Return the following data exactly, with all pictures left out.

Stored items
·····

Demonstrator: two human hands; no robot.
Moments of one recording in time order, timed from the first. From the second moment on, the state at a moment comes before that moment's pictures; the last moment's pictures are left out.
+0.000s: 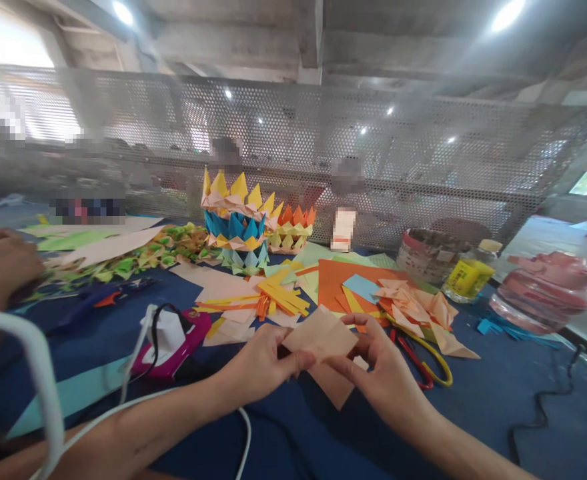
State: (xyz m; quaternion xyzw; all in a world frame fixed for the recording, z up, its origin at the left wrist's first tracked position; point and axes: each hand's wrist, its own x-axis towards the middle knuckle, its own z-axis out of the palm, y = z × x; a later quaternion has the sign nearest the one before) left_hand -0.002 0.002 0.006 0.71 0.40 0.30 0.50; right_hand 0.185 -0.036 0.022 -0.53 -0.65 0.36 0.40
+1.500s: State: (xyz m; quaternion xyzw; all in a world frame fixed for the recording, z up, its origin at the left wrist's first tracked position) left_hand -0.002 -0.005 0.010 0.61 0.36 0.36 0.61; right_hand 0.174 -0.047 0.023 -0.54 -0.67 0.38 0.33
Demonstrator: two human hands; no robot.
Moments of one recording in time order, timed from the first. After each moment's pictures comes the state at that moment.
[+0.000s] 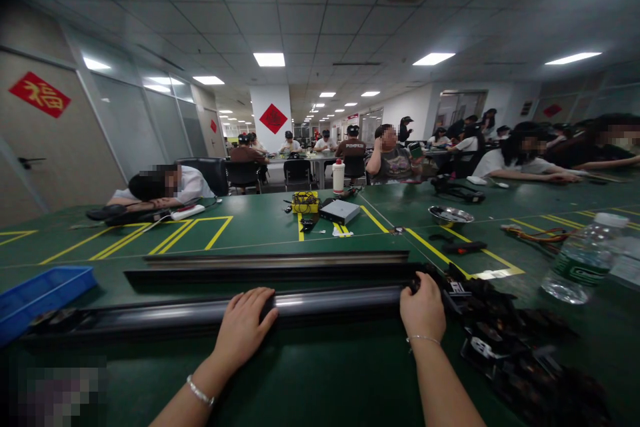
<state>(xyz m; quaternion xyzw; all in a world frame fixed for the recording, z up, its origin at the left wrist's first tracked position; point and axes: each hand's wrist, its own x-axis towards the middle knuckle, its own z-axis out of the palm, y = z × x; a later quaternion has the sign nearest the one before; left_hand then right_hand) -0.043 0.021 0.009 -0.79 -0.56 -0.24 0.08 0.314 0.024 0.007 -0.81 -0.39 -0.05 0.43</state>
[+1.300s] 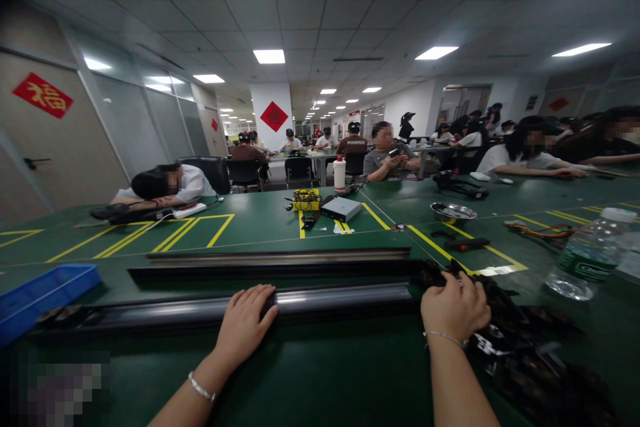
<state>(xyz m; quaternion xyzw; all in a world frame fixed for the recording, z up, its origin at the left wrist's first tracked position) -0.045 0.021 0.007 -0.79 -0.56 -0.24 0.08 0.342 0.017 0.005 -0.78 -0.34 -0.24 0.47</state>
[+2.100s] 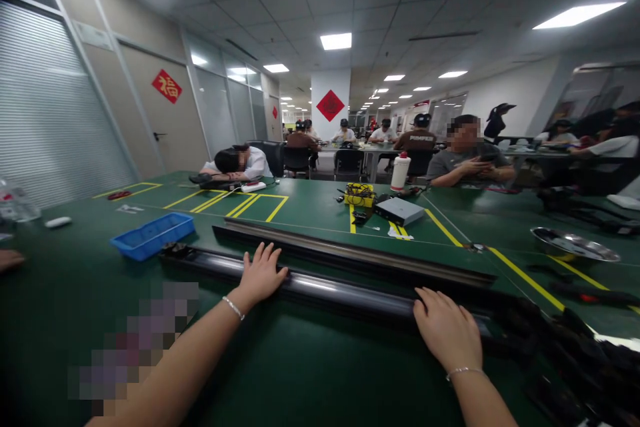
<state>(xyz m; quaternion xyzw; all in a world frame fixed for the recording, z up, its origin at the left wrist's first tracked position) -0.121 0.041 0.027 -0.66 -0.75 -0.11 0.04 0.258 0.035 0.011 -0.73 -0.68 -0.07 0.11</state>
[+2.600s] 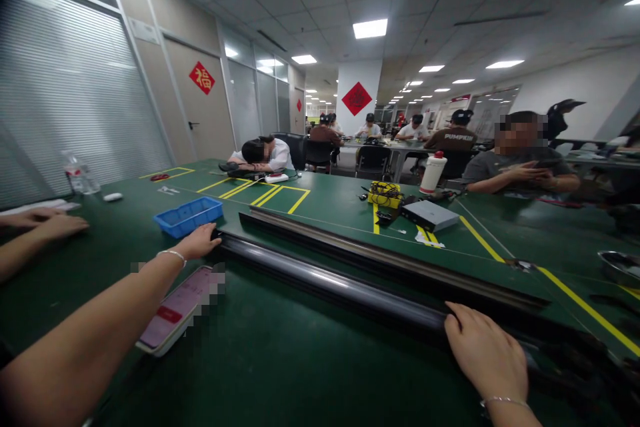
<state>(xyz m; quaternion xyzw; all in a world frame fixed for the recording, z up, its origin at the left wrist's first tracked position) -0.356 0.024 0.052 -0.52 -0.85 -0.02 0.04 0.274 0.048 -0.001 -0.71 -0.68 -0.05 0.15</state>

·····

Task response →
Demonstrator: two human hands; no robot.
Moments of one recording in time order, timed from the first. From the second moment on, the state at a moment comes before that moment's pictures; the last moment's pictures are left out.
+0.000s: 
State: (xyz m; quaternion xyzw; all in a world frame fixed for the recording, z up, its origin at the left wrist's first tracked position; point and axes: each hand's wrist, its own x-axis towards the middle knuckle, its own z-axis out of the palm, y = z × x; a later quaternion has the sign nearest the one before) left_hand -0.002 0.002 0.006 0.71 0.40 0.30 0.50; right_hand 0.185 -0.036 0.022 -0.53 -0.65 0.36 0.40
+1.500s: State: (xyz m; quaternion xyzw; all in a world frame fixed for the recording, z up, its origin at the left wrist's first tracked position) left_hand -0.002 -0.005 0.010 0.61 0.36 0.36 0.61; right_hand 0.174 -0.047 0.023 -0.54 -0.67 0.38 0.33
Demonstrator: two human hands; no robot.
Moments of one recording in time order, timed from the first. After each moment's pictures comes the state at that moment.
[+0.000s] 
<state>(xyz m; quaternion xyzw; all in a world frame fixed for the recording, z up, its origin at the left wrist's first tracked position; point and axes: each hand's wrist, its own x-axis towards the middle knuckle, its own z-axis out of the palm, y = z × x; a later quaternion has the sign nearest the one before; left_hand then right_hand) -0.043 0.021 0.009 -0.79 -0.56 -0.24 0.08 0.314 0.024 0.007 -0.81 -0.39 -0.05 0.43</state>
[+1.300s] 
<state>(xyz m; quaternion xyzw; all in a world frame fixed for the recording, z up, its origin at the left wrist's first tracked position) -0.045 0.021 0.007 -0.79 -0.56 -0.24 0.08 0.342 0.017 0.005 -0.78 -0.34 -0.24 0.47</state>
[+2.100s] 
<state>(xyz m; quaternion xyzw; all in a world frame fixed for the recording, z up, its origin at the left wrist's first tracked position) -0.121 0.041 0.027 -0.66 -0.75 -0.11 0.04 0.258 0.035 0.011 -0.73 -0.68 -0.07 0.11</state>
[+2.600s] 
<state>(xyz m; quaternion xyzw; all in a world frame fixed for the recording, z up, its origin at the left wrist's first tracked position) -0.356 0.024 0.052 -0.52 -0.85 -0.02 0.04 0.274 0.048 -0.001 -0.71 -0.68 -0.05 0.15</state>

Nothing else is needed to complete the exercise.